### Exercise goal
Copy out each line of the data below in which the string "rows" appears.

Extracted data entries:
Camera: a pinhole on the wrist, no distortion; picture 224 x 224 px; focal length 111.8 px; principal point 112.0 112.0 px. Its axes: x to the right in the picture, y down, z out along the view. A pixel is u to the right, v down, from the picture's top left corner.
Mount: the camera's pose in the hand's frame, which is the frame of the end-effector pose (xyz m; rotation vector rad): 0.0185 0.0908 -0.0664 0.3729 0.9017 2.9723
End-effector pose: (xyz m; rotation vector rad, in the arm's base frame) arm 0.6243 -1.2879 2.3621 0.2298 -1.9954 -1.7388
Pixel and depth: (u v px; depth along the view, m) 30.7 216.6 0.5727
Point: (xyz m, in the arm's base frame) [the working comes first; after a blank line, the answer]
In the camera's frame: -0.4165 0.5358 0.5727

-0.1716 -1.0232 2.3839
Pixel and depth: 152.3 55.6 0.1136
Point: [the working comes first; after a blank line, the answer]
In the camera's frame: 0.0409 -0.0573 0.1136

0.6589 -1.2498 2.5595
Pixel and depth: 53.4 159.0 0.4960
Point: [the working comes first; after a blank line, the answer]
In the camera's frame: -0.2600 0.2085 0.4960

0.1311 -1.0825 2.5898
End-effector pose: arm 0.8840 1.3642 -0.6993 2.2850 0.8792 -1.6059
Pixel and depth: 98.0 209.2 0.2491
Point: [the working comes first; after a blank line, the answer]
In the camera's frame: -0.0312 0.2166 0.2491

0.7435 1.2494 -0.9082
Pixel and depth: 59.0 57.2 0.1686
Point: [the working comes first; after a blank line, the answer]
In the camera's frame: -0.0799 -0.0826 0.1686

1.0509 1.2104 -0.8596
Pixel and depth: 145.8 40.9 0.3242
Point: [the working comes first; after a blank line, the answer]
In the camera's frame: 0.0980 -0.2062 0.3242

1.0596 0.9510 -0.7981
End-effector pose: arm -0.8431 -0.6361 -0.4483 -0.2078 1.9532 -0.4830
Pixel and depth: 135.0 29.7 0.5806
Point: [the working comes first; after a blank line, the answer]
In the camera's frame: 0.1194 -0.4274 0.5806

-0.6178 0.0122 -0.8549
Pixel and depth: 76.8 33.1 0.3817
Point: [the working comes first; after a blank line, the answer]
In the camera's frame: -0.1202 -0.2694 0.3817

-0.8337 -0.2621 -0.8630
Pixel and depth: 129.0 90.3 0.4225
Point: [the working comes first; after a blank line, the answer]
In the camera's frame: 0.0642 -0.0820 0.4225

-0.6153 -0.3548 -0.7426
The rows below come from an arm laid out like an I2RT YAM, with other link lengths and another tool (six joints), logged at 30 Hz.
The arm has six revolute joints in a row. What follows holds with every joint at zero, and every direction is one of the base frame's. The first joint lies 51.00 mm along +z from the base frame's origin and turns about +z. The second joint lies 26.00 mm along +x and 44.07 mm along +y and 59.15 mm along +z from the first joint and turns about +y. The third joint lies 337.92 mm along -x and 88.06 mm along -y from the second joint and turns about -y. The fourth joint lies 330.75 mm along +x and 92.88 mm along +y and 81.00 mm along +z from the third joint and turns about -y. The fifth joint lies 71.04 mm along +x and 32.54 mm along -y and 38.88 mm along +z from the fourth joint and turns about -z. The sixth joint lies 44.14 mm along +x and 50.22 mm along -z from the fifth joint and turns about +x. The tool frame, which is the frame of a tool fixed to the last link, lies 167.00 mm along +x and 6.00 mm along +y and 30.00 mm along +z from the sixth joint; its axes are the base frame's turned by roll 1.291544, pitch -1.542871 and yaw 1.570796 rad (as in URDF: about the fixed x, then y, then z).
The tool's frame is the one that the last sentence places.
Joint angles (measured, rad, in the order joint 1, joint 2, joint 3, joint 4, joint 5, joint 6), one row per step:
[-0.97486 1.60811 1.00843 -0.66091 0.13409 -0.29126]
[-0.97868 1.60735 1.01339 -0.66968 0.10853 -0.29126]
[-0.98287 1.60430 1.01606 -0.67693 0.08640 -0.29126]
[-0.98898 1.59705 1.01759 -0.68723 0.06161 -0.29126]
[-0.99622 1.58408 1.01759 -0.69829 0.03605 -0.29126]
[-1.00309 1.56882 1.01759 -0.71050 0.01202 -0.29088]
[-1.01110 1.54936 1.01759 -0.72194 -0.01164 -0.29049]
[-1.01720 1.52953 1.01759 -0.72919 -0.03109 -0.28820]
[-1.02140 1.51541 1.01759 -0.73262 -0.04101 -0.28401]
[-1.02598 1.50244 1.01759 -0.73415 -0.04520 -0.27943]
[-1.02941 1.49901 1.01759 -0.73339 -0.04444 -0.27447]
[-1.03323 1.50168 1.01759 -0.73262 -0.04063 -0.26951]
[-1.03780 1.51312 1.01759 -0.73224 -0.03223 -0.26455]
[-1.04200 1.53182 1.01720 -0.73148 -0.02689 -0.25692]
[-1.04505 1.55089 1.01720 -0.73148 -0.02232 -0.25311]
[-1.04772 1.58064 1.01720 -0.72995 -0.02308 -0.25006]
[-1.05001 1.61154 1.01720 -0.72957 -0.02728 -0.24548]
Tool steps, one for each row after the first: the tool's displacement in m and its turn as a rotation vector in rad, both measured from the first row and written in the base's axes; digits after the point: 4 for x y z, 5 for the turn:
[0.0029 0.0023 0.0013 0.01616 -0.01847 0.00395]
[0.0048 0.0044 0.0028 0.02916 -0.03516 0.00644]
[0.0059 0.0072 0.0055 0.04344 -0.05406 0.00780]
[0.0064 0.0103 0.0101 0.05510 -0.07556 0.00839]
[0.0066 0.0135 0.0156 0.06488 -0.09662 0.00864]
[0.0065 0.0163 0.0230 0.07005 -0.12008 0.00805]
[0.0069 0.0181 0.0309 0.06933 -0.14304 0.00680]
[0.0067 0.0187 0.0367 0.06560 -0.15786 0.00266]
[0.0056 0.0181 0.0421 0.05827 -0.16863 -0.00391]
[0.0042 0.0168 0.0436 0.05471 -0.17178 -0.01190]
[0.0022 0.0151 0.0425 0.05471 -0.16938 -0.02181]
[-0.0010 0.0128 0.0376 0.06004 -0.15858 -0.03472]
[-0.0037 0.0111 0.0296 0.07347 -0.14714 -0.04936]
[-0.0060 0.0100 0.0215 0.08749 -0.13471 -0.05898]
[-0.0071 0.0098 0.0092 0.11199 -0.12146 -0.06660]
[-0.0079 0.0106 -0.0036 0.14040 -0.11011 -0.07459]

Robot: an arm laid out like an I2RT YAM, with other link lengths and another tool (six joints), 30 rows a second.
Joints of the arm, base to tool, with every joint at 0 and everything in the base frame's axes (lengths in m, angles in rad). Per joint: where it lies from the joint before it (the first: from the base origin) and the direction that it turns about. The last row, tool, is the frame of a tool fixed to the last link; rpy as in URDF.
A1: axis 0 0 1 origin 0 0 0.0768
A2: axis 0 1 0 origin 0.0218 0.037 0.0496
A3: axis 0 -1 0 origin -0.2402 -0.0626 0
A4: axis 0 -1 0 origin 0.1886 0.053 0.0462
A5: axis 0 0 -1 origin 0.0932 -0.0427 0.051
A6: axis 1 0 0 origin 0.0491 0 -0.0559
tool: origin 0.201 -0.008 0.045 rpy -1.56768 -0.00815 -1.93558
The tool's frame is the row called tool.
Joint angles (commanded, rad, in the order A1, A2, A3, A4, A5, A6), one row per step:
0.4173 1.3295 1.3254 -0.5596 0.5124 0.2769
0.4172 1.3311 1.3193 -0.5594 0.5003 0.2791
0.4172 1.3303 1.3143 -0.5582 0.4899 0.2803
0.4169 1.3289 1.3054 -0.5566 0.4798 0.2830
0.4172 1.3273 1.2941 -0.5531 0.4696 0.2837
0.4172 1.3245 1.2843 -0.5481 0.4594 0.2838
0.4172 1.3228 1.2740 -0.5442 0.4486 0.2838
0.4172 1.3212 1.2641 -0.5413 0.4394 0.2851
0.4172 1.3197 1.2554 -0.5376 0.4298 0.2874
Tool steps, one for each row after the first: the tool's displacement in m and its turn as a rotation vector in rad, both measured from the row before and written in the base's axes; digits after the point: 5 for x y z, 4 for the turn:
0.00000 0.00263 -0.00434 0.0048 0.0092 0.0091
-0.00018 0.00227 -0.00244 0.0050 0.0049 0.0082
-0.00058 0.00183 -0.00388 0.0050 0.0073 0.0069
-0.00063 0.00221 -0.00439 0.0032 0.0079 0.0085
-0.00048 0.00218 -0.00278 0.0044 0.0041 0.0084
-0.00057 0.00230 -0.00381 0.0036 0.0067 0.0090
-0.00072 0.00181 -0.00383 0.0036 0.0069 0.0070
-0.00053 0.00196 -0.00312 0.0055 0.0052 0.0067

### Solution to this task
The rows below come from an arm laid out like an I2RT YAM, with other link lengths and another tool (six joints), logged at 30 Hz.
Robot: an arm laid out like an I2RT YAM, with other link lengths and another tool (six joints), 30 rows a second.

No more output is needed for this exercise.